S-NiFe2O4 ultra-small nanoparticle built nanosheets for efficient water splitting in alkaline and neutral pH

Efficient electrocatalyst is essential to develop water splitting technology for large-scale hydrogen production, especially using bifunctional earth-abundant alternative catalysts under alkaline and neutral conditions. NiFe-based oxides have promising activity towards the oxygen evolution (OER). However, they usually show unsatisfactory performance for the hydrogen evolution reaction (HER), due to their large particle size with limited active sites and poor conductivity.
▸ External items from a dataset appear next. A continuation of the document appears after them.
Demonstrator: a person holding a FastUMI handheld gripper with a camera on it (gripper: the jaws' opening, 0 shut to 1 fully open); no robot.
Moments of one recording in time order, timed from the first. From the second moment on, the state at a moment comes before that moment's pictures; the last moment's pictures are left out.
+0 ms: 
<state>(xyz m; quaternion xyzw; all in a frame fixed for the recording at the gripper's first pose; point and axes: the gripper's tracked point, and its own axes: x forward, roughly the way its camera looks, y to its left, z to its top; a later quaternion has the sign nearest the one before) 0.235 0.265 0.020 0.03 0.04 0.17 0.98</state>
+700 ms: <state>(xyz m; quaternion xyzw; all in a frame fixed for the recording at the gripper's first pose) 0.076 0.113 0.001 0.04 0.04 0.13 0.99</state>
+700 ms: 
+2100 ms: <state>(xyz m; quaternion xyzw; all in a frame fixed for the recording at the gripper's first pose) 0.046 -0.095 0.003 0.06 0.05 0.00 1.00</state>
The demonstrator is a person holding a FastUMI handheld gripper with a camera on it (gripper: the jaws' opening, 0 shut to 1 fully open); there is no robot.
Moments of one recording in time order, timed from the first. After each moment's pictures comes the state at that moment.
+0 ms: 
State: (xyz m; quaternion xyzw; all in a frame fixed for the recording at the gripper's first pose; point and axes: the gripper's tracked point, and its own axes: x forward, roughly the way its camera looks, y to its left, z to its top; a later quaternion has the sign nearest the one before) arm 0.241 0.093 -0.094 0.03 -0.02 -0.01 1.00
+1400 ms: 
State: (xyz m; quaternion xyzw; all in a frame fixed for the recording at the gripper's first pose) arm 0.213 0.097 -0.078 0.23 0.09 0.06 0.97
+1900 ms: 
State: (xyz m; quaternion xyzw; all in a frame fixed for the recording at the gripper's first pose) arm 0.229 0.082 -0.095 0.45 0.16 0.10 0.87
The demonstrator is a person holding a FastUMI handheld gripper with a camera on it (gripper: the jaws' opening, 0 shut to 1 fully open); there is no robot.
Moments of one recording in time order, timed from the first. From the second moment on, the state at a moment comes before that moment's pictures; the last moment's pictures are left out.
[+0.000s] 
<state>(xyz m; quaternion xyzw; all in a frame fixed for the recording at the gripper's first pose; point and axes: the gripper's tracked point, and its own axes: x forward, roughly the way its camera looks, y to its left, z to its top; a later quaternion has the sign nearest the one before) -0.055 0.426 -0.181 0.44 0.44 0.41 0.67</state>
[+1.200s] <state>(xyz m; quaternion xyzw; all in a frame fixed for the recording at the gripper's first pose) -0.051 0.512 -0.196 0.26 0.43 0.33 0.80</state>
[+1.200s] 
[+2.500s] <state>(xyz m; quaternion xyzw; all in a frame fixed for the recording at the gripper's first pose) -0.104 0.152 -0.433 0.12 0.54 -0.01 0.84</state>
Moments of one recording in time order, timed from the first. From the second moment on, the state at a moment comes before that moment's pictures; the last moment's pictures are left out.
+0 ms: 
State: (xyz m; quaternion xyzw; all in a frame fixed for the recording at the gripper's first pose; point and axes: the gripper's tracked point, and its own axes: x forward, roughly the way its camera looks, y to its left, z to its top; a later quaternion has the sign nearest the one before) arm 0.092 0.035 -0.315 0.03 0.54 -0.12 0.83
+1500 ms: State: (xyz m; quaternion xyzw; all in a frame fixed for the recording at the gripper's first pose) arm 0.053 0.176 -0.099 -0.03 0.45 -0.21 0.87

Herein, we report the synthesis of sulfur-incorporated NiFe2O4 nanosheets on nickel foam (S-NiFe2O4/NF), composed of ultra-small nanoparticles (similar to 2 nm), by a facile confined growth strategy with the assistance of thiourea. Due to the favorable 3D hierarchical structure, the self-supported electrocatalyst endows abundant active sites, high electrical conductivity and rapid mass transfer, thereby achieving remarkable catalytic performance for overall water splitting under alkaline and neutral conditions. Specifically, the optimal S-NiFe2O4/NF electrode requires only 1.65 and 1.95 V to deliver a current density of 10 mA cm(-2) in 1.0 M KOH and 1.0 M PBS, respectively, outperforming that of the commercial Pt/C as well as its counterparts (i.e. S-NiO/NF, S-Fe3O4/NF and pure NiFe2O4/NF). In addition, the synthesis strategy developed here can be applied to other mixed transition metal oxides with similar morphology and structure for various applications, such as supercapacitors, metal-air batteries, and photocatalysis.